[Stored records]
● ● ●

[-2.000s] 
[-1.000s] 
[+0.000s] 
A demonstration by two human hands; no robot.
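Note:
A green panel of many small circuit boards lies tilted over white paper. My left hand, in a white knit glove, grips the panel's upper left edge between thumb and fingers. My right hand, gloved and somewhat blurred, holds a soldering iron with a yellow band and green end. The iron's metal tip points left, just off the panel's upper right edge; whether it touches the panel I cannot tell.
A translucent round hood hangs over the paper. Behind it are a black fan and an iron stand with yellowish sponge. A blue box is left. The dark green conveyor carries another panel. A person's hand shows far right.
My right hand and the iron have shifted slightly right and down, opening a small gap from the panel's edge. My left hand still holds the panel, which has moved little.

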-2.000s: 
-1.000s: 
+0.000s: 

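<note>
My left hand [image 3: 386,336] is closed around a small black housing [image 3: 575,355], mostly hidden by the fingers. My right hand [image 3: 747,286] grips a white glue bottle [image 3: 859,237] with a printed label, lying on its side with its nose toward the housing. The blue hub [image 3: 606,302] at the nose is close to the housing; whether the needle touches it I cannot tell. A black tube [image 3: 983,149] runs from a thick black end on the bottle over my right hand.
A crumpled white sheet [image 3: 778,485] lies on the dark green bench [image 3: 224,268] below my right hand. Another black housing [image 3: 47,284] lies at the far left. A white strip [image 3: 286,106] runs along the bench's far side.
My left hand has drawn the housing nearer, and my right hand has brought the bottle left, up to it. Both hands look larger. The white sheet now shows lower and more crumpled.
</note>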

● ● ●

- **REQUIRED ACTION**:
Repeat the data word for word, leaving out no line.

- **YOUR RESPONSE**:
[-2.000s] 
[-1.000s] 
[+0.000s] 
A demonstration by two human hands; no robot.
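Note:
A green panel of many small circuit boards lies tilted over white paper. My left hand, in a white knit glove, grips the panel's upper left edge between thumb and fingers. My right hand, gloved and somewhat blurred, holds a soldering iron with a yellow band and green end. The iron's metal tip points left, just off the panel's upper right edge; whether it touches the panel I cannot tell.
A translucent round hood hangs over the paper. Behind it are a black fan and an iron stand with yellowish sponge. A blue box is left. The dark green conveyor carries another panel. A person's hand shows far right.
My right hand and the iron have shifted slightly right and down, opening a small gap from the panel's edge. My left hand still holds the panel, which has moved little.
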
-2.000s: 
-1.000s: 
+0.000s: 

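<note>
My left hand [image 3: 386,336] is closed around a small black housing [image 3: 575,355], mostly hidden by the fingers. My right hand [image 3: 747,286] grips a white glue bottle [image 3: 859,237] with a printed label, lying on its side with its nose toward the housing. The blue hub [image 3: 606,302] at the nose is close to the housing; whether the needle touches it I cannot tell. A black tube [image 3: 983,149] runs from a thick black end on the bottle over my right hand.
A crumpled white sheet [image 3: 778,485] lies on the dark green bench [image 3: 224,268] below my right hand. Another black housing [image 3: 47,284] lies at the far left. A white strip [image 3: 286,106] runs along the bench's far side.
My left hand has drawn the housing nearer, and my right hand has brought the bottle left, up to it. Both hands look larger. The white sheet now shows lower and more crumpled.
</note>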

Besides this answer, the exercise requires nothing else.